[Start of Attachment]

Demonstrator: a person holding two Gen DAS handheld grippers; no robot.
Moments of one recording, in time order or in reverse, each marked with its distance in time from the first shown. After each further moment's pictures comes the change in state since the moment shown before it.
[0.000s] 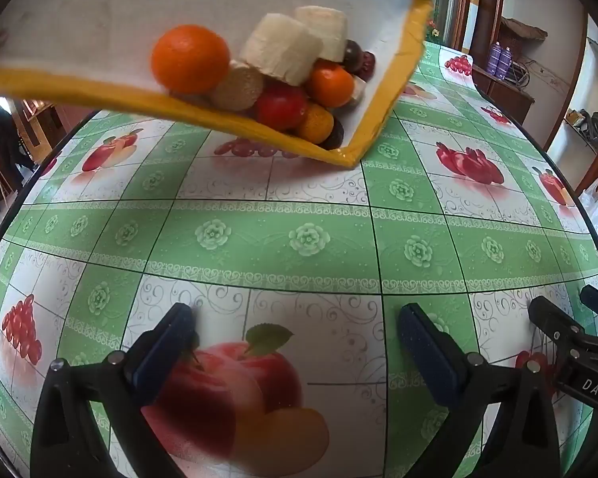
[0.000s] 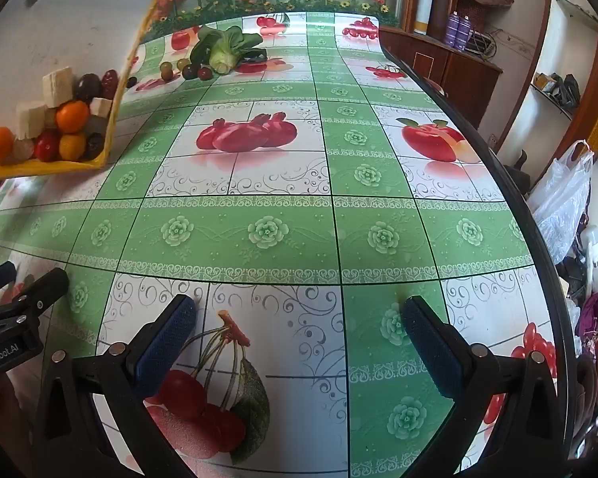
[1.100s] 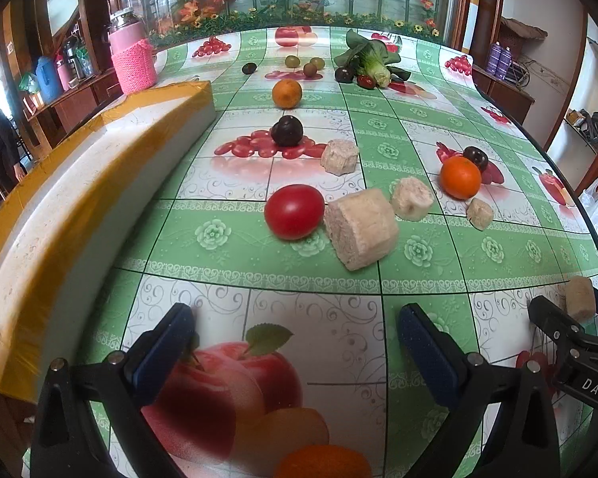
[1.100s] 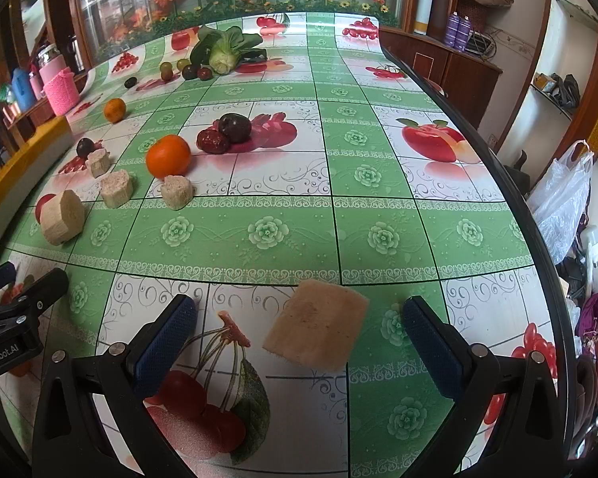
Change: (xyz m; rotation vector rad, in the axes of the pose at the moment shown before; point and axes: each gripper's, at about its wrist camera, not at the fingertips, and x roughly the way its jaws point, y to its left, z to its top) left arm -0.002 -0.005 -0.002 -0.001 0.000 -0.001; right arm 0.001 0.000 0.000 -0.001 -0.002 -0.002
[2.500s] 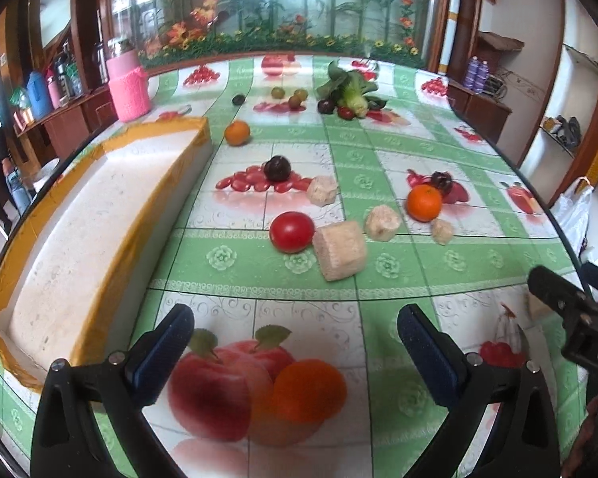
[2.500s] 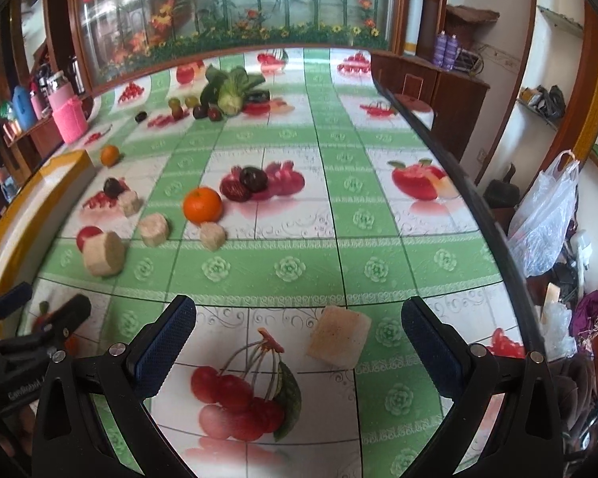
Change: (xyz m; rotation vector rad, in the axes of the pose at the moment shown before) left arm -0.041 0.011 0.003 0.036 -0.085 -0.072; right arm -0.059 0.017 0.014 0.024 -0.107 -0.038
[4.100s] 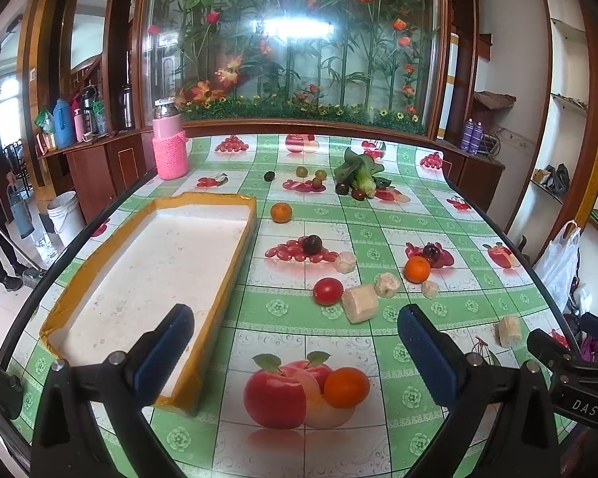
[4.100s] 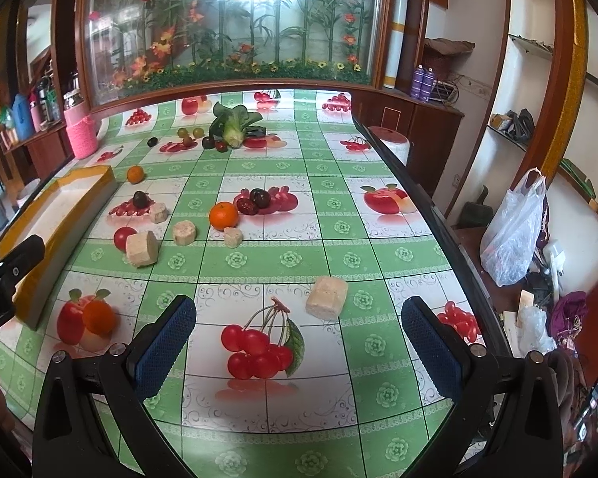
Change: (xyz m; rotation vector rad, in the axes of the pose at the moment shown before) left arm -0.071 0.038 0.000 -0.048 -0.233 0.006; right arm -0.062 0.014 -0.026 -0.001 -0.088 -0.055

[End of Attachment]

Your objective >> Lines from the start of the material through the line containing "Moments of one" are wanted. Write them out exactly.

Result for this exercise >>
Demonstrator: a person holding two Gen DAS handheld grippers; no robot.
Moments of one recording, in time order or in reverse, each marked with its distance in time from the first shown. After each further moment's pictures comes the change in state since the moment shown before it.

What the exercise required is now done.